Tesla - Fremont, CA
posted 2 months ago
Tesla's Platform Engineering is seeking a Site Reliability Engineer to join our dynamic team. In this role, you will be responsible for building and maintaining Kubernetes clusters using infrastructure-as-code tools such as Ansible, Terraform, ArgoCD, and Helm. Your primary focus will be to support application teams in successfully deploying their applications on our platform. The infrastructure you will work with includes a combination of on-premise virtual machines, bare metal hosts, and public cloud services like AWS, which presents unique challenges and opportunities to engage with various infrastructure technologies. As a Site Reliability Engineer, you will be expected to have expert knowledge in Linux fundamentals, architecture, and performance tuning, along with strong software development skills. Experience in running Kubernetes in a production environment is highly desirable, and proficiency in programming languages such as Golang or Python will be essential for automating tasks and building necessary tools. You will be part of a team that manages production-critical workloads across all aspects of Tesla's business, setting standards for other engineering teams and solving some of the most challenging problems in the industry.

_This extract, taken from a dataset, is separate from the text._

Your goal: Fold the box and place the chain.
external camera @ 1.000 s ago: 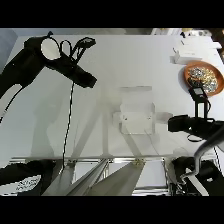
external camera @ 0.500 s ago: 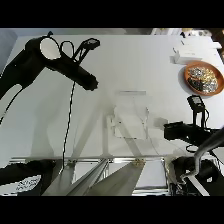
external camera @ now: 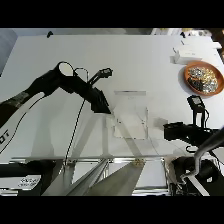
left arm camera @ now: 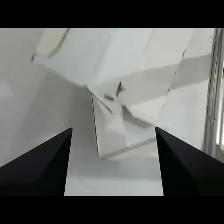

Your role will involve hands-on collaboration with developers to deploy applications, building new features to enhance platform stability and updates, and managing Kubernetes clusters both on-premise and in the cloud to accommodate our growing workloads. You will participate in the architecture design process and troubleshoot live applications in collaboration with product teams. Additionally, you will be part of a 24x7 on-call rotation, influencing architectural decisions with a focus on security, scalability, and high performance. You will also be responsible for setting up and maintaining monitoring, metrics, and reporting systems to ensure fine-grained observability and actionable alerting, as well as authoring technical documentation for workflows, processes, and best practices.